Create a Self-Care Routine

This is another method for proactively creating some calm, clarity, and space in your day to quiet the mind, refresh your energy, and get centered. Operating from this place enhances your ability to not only make more decisions, but better decisions. While you can certainly whip out a quick breathing technique or do some push-ups on the fly, you will get the most benefits by consistently practicing a self-care routine.

Self-care routines can look a little different for everyone, but they generally include some of the following: exercise, journaling, breathing, yoga, prayer, sitting in silence, or meditation. I think a bubble bath, walking outside, or a skincare routine falls into this category too! Why these activities? Because they are all designed to go inward, to allow thoughts to come and go with no attachment to the outcome. They create a space for you to just be.

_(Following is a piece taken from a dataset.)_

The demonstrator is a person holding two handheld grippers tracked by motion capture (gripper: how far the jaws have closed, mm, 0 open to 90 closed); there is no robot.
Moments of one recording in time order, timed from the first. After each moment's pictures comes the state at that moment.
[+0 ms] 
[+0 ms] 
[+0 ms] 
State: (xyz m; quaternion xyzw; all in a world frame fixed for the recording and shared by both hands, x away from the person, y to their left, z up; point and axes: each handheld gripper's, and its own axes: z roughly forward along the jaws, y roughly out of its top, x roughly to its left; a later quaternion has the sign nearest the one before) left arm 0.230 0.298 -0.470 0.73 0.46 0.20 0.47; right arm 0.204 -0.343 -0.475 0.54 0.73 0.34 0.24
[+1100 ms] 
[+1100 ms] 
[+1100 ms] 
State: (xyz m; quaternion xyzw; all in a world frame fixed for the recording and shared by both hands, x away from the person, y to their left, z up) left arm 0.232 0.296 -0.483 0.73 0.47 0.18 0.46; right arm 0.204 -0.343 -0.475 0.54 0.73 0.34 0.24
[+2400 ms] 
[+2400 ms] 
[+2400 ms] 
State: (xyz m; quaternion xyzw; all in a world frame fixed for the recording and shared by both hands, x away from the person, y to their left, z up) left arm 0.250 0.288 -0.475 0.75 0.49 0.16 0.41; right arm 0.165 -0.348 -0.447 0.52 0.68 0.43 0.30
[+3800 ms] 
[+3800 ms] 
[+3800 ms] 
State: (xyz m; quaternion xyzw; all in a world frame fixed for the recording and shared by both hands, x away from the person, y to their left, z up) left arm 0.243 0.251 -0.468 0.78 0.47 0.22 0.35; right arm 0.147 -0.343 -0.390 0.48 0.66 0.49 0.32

And, if you’re anything like me, these are the times when you get the most clarity and the best ideas – when you are simply in the moment, just being. No agenda. No expectations. When this becomes a part of your daily life, just think how much more effective you will be when you’re hit with the hard stuff of running a business and the tough leadership decisions.

While decision fatigue can happen to the best of us, there are ways to combat it by making decisions ahead of time, delegating or delaying decision making, and creating routines that help us stay centered and clear.

Have you experienced decision fatigue? How did it impact your life or career? What would you add to this list to help others mitigate decision fatigue?